■ **EXERCISE BRIEF**: Search the entries below for the string "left" and give the number of lines that hold it, nothing else.

*** Opening of AVAILABLE RECORDS ***

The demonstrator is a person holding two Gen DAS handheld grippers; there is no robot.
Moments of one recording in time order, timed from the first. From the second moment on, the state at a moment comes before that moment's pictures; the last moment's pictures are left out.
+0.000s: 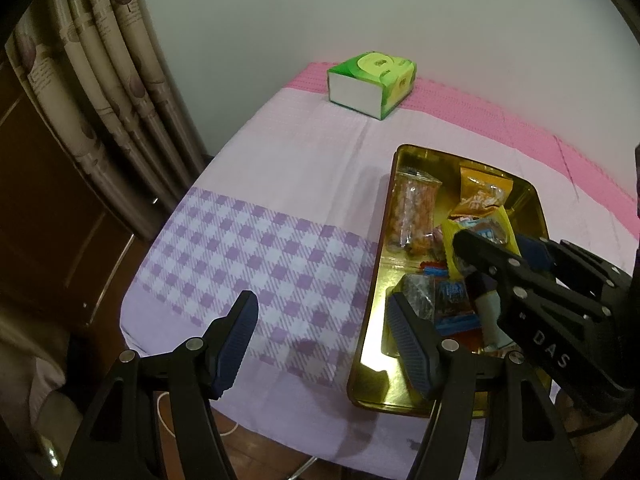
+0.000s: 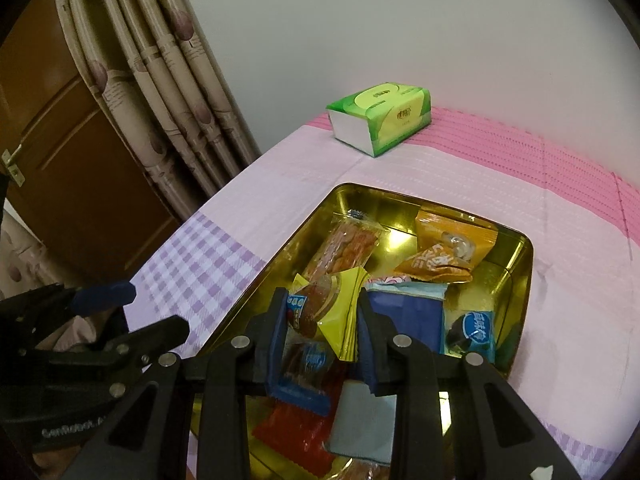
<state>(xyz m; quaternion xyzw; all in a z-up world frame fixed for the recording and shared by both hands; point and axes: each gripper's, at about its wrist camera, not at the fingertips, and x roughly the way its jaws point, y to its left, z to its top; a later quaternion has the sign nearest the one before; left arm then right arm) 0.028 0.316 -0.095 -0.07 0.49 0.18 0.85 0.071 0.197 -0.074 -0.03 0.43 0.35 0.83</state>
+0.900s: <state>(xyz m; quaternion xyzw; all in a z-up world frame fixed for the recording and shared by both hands) 0.029 0.313 -0.093 -0.06 0.48 0.17 0.86 0.068 0.199 -0.054 -0.03 0.39 0.33 0.86</state>
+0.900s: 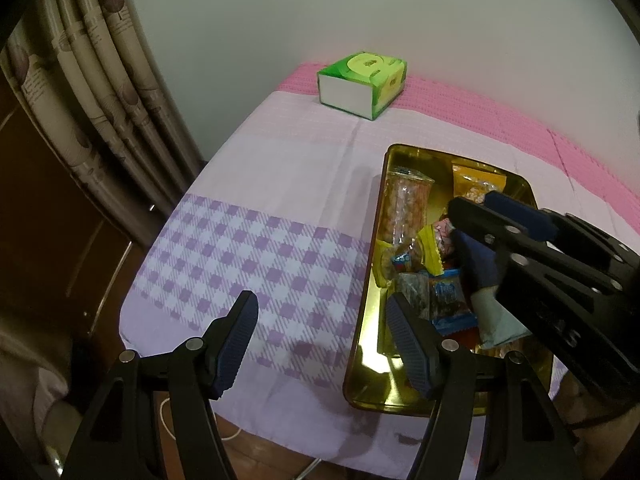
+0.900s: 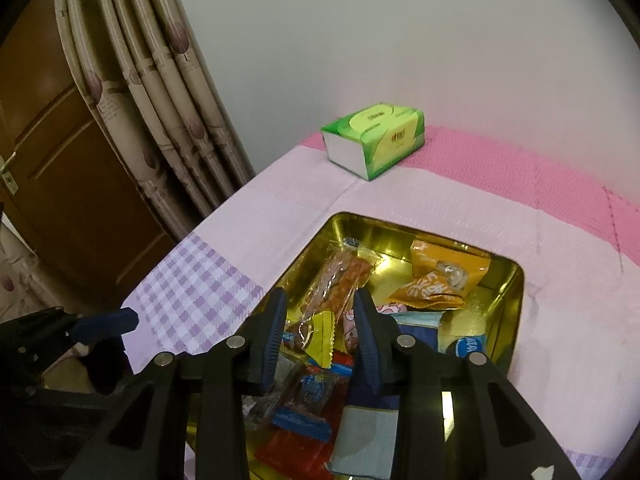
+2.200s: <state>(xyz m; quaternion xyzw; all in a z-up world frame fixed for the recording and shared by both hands) -0.079 0.273 0.053 -0.01 0.17 0.26 0.95 -0.064 0.097 0.047 -0.06 0.18 0.23 0.95</state>
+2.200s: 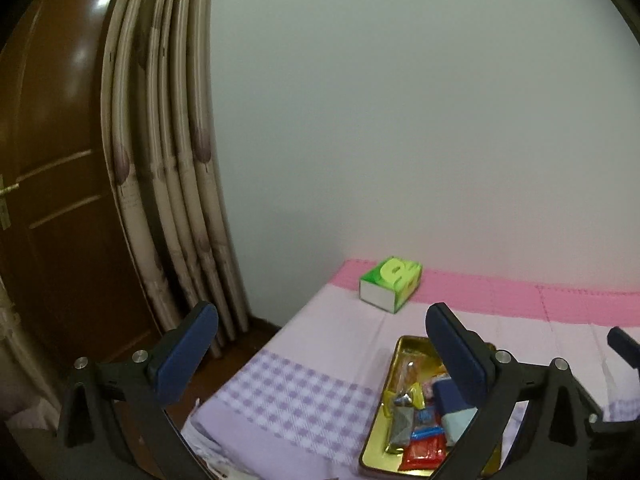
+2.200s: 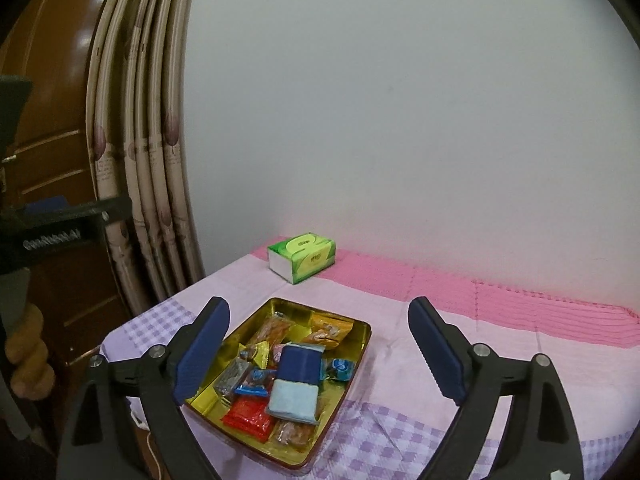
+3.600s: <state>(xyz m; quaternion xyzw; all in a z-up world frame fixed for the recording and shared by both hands) -0.095 0.261 0.079 -0.03 0.17 0.19 0.97 -0.091 0.088 0.067 -0.06 0.16 0.23 0.96</state>
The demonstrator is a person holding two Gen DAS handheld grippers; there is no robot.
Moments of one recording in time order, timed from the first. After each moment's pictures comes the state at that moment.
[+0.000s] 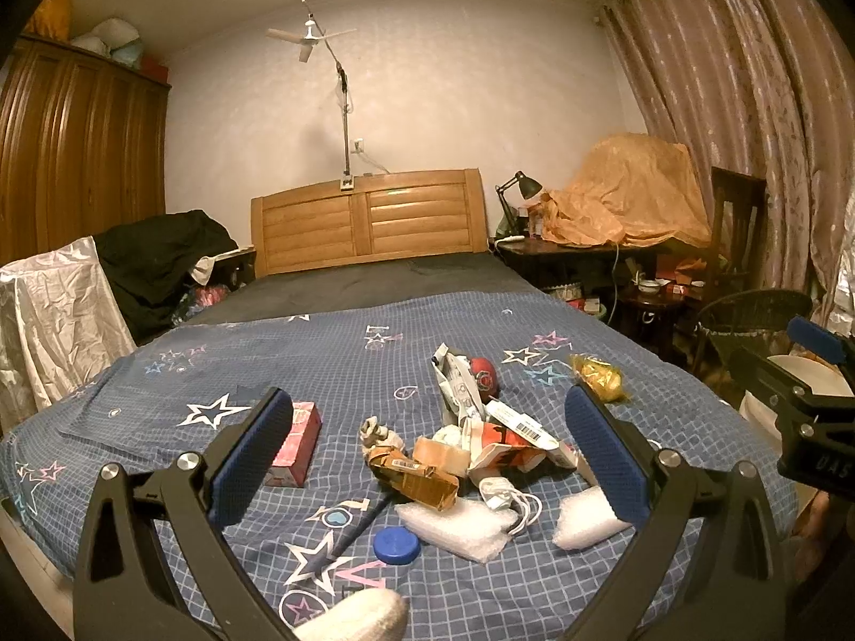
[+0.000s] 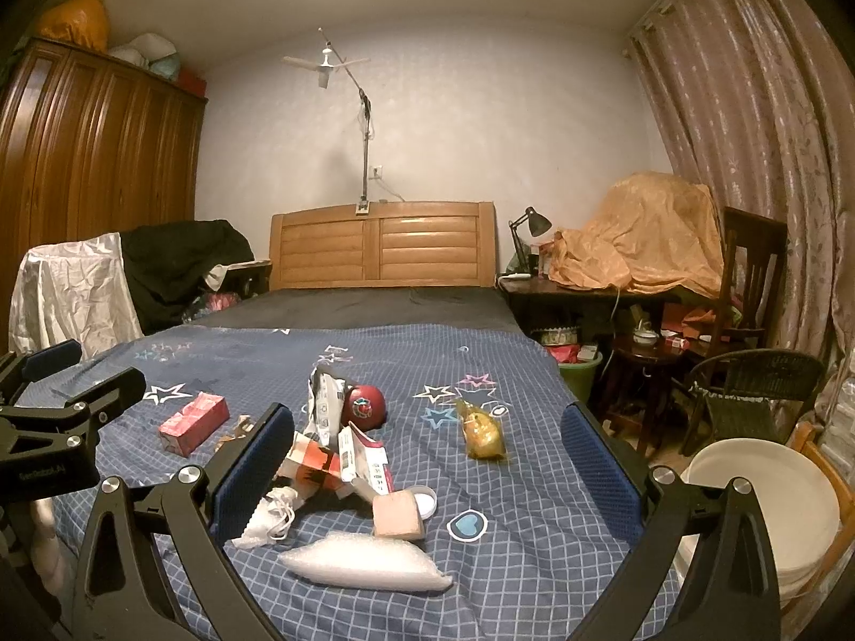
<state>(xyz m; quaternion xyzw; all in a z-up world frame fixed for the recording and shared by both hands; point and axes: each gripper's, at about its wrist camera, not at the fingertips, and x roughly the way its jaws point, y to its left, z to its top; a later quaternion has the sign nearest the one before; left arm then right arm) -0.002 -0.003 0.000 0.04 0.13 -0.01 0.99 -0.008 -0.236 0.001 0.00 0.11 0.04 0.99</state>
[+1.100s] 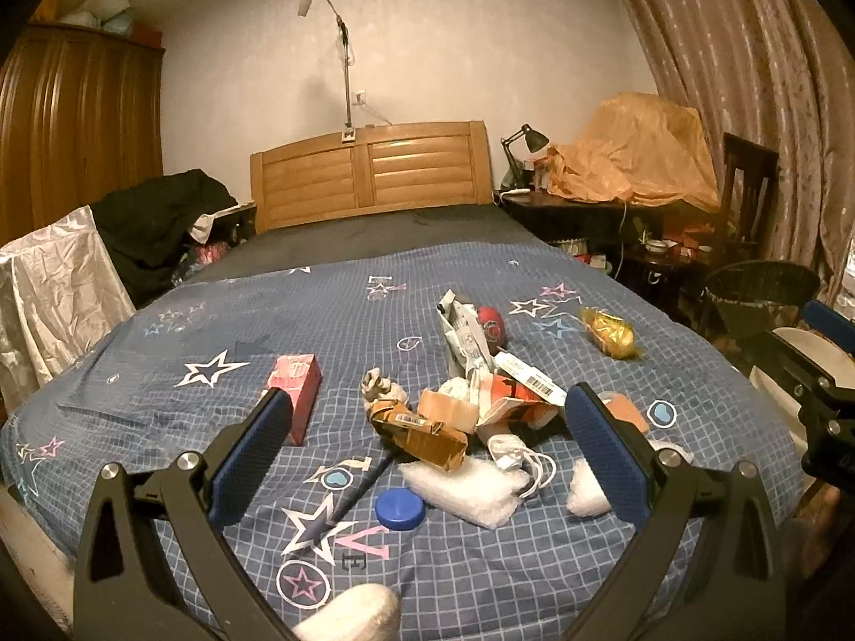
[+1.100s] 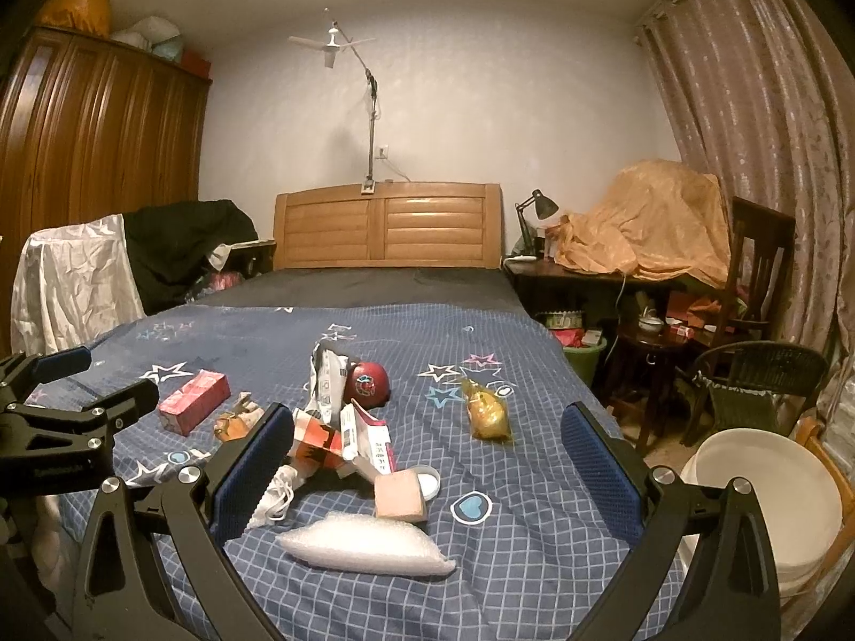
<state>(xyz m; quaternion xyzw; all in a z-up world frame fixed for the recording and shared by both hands) 0.019 0.005 -0.020 0.04 0.20 0.00 0.98 0.001 -0.233 -0.007 0.00 0.13 0.05 0.99</state>
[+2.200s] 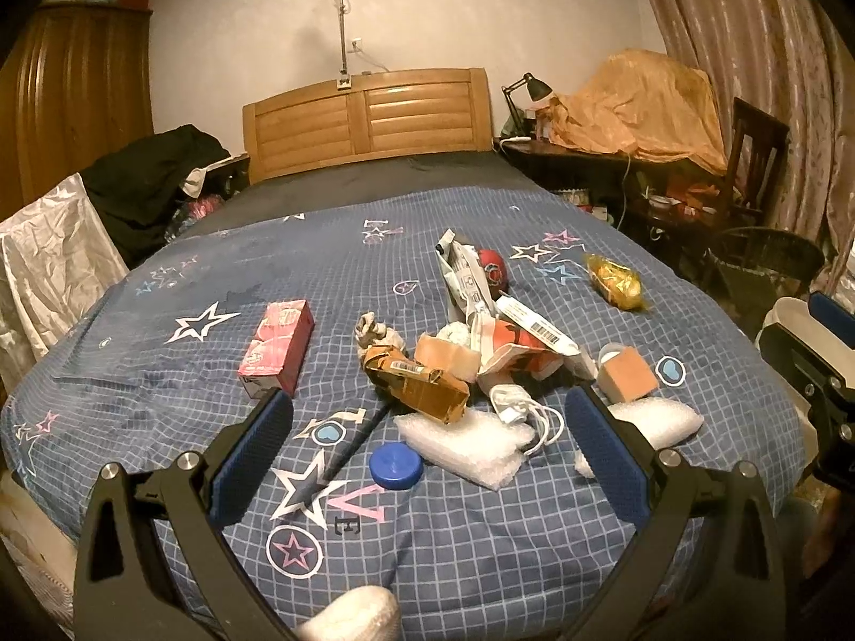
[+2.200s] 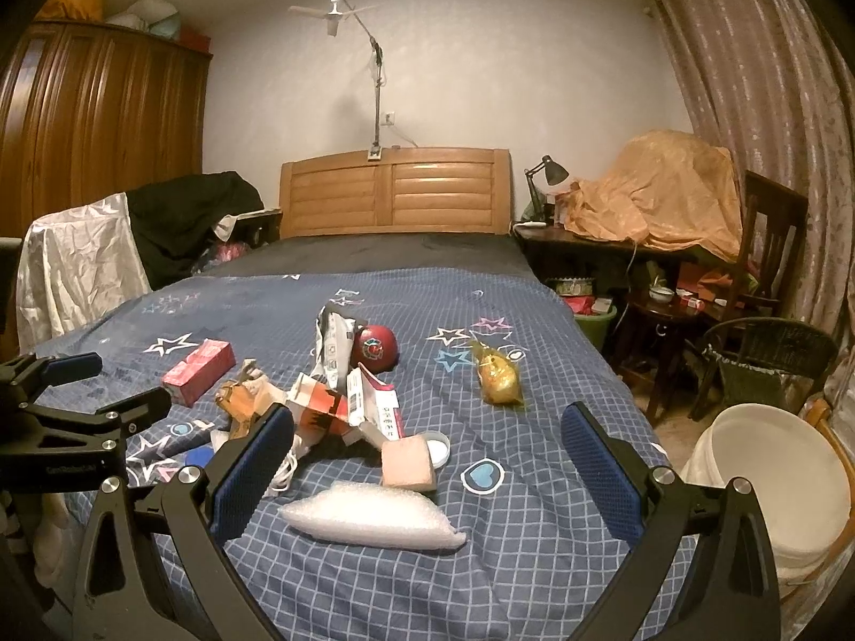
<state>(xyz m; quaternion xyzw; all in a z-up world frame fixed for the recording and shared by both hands) 0.034 0.005 -0.040 0.04 0.28 0.00 0.96 0.018 -0.229 -0.024 0.00 0.18 0.06 0.98</state>
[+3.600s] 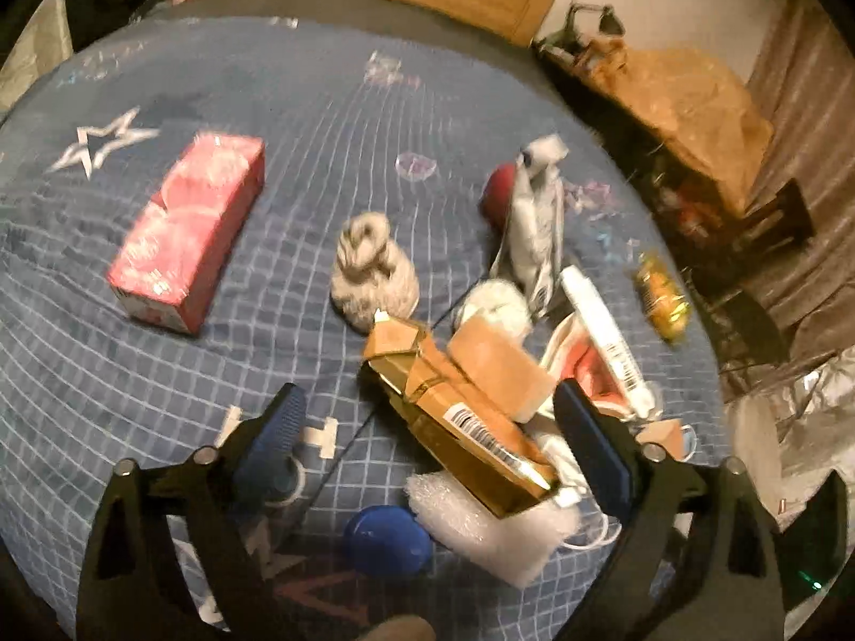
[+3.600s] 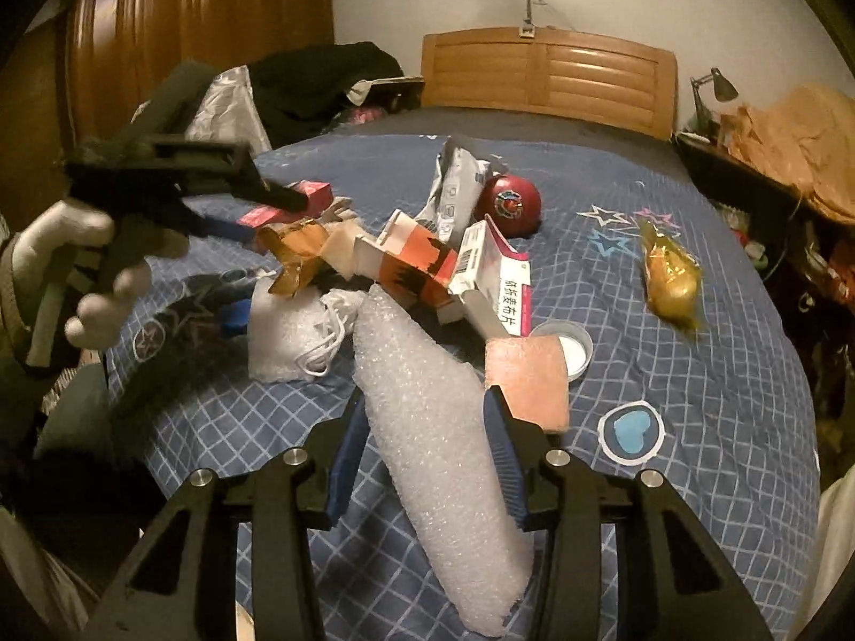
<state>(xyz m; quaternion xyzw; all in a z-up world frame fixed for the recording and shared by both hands) 0.195 0.082 -0.109 -0.17 0.48 -0.06 0.86 0.112 -0.205 -0.102 -0.06 0.34 0.27 0.90</state>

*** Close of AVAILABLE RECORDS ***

■ **WRITTEN SOLUTION**: 3